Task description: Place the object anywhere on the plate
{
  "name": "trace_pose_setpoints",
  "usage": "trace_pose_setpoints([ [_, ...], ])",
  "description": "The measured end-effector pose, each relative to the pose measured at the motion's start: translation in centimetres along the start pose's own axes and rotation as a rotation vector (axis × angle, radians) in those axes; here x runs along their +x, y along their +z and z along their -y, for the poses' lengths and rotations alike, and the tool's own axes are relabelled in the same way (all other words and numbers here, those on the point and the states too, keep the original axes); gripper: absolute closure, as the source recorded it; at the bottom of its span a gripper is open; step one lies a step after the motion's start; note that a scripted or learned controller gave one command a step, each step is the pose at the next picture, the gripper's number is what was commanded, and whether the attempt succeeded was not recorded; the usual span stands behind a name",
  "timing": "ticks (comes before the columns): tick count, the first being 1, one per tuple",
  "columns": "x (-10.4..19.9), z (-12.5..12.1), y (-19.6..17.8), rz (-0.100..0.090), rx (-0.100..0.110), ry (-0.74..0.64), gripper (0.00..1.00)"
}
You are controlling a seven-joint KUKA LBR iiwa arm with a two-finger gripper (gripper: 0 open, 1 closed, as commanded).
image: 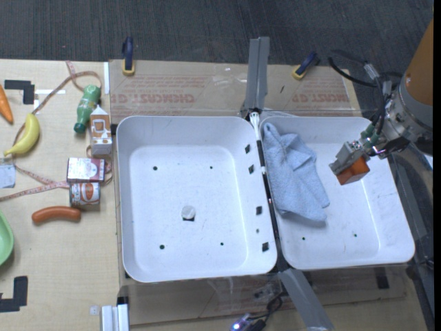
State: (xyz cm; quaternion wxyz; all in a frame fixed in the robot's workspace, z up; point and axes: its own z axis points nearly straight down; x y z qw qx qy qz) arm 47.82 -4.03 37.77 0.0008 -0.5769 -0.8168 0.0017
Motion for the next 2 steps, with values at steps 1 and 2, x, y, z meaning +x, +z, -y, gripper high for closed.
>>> trace_pose_setpoints([
  [1, -7.6, 2.7, -0.3, 0.001, -0.002, 0.008, 1.00],
  [2, -0.2, 0.0, -4.3, 0.001, -0.002, 0.059, 1.00],
])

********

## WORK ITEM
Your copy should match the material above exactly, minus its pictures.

## THE ANSWER
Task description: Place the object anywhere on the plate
{
  "name": "trace_pose_setpoints",
  "usage": "trace_pose_setpoints([ [_, ...], ])",
  "description": "The measured end-effector pose, each relative to the pose measured at the motion's start: translation in centimetres along the start pose's own axes and rotation as a rotation vector (axis × angle, radians) in those axes; here x runs along their +x, y along their +z and z along their -y, for the poses' lengths and rotations alike, and the tool's own axes are relabelled in the same way (all other words and numbers here, those on the point and the states too, keep the original axes); gripper: absolute closure, as the source recorded it; at the bottom of its span a gripper is open; step one lies a step after the motion's start; note that a scripted or learned controller gave one command a step, each step is the pose at the next picture, the gripper's number is what was commanded, and whether the attempt succeeded was not recorded; the usual span stands behind a name",
  "timing": "ticks (comes before the columns): tick count, the first being 1, one per tuple",
  "columns": "x (-10.4..19.9), z (-12.5..12.1), y (-19.6..17.8), rz (-0.100..0.090), rx (-0.100..0.110), ry (-0.74..0.64), gripper (0.00..1.00)"
}
You are controlling a seven-joint KUKA LBR iiwa arm with a two-finger gripper (gripper: 0 open, 1 closed, as commanded).
image: 
State: (xyz cm; quaternion wxyz; all in a frame fixed in the robot's workspace, z up; point and axes: its own z axis points nearly straight down; x y z qw qx qy qz) arm 47.82 -4.03 37.77 0.0008 -0.5769 -0.8168 0.0017
Motion for the next 2 steps, with values at steps 1 and 2, x, y, z meaning +x, +z, -y, gripper high for closed.
>>> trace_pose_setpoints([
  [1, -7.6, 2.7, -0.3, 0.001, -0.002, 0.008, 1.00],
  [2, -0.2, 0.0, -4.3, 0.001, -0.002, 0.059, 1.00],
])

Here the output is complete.